◆ **DATA EXCERPT**
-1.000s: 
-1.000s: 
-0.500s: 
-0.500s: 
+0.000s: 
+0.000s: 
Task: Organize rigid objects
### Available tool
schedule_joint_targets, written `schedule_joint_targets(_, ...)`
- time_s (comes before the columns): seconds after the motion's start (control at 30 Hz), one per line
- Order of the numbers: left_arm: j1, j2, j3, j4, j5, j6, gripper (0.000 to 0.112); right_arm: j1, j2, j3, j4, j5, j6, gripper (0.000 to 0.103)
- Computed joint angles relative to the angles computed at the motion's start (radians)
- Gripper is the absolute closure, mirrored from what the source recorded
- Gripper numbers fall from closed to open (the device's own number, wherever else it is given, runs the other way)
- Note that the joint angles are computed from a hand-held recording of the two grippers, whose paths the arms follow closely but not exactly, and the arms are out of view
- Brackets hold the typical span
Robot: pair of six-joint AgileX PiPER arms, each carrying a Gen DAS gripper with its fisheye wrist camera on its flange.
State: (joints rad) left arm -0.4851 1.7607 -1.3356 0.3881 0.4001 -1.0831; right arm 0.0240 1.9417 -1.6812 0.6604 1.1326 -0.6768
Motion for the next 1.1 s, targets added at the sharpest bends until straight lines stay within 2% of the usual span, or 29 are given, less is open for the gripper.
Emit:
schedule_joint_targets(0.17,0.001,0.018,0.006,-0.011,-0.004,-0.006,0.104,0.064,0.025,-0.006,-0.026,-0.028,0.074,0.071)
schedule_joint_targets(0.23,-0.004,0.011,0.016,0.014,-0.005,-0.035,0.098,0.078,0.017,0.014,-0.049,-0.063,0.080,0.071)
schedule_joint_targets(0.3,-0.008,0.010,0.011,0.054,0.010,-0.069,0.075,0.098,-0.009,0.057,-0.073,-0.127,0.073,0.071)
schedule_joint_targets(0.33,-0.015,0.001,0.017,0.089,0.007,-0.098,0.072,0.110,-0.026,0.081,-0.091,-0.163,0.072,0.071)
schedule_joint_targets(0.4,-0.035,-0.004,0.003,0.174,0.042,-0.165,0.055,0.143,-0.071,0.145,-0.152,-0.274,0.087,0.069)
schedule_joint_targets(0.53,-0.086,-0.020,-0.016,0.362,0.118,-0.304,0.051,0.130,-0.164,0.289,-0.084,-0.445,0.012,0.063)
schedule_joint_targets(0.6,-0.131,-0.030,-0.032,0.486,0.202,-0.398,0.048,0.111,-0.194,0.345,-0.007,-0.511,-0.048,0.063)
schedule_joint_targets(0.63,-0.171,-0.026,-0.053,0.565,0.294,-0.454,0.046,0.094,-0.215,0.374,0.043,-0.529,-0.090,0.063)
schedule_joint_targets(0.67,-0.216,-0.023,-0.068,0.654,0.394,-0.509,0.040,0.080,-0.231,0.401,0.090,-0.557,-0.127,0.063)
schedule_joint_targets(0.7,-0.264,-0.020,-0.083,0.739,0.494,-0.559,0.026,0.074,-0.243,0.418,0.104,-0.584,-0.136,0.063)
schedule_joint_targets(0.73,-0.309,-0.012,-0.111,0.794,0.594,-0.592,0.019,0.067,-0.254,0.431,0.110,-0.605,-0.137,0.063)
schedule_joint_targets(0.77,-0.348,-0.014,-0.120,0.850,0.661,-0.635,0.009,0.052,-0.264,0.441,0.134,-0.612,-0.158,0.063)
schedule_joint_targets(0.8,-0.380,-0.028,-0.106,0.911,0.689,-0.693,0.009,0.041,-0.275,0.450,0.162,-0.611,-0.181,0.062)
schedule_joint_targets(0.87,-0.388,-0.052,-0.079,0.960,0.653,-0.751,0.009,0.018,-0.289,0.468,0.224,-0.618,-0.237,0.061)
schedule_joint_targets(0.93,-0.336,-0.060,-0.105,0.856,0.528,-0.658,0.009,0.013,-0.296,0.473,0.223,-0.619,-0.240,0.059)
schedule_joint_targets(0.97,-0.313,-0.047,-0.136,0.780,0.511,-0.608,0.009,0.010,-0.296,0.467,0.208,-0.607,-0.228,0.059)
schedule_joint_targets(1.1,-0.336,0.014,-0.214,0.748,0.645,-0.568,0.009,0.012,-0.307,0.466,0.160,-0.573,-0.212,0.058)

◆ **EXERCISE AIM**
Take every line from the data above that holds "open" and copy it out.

◆ **RESPONSE**
- Gripper numbers fall from closed to open (the device's own number, wherever else it is given, runs the other way)
Motion for the next 1.1 s, targets added at the sharpest bends until straight lines stay within 2% of the usual span, or 29 are given, less is open for the gripper.

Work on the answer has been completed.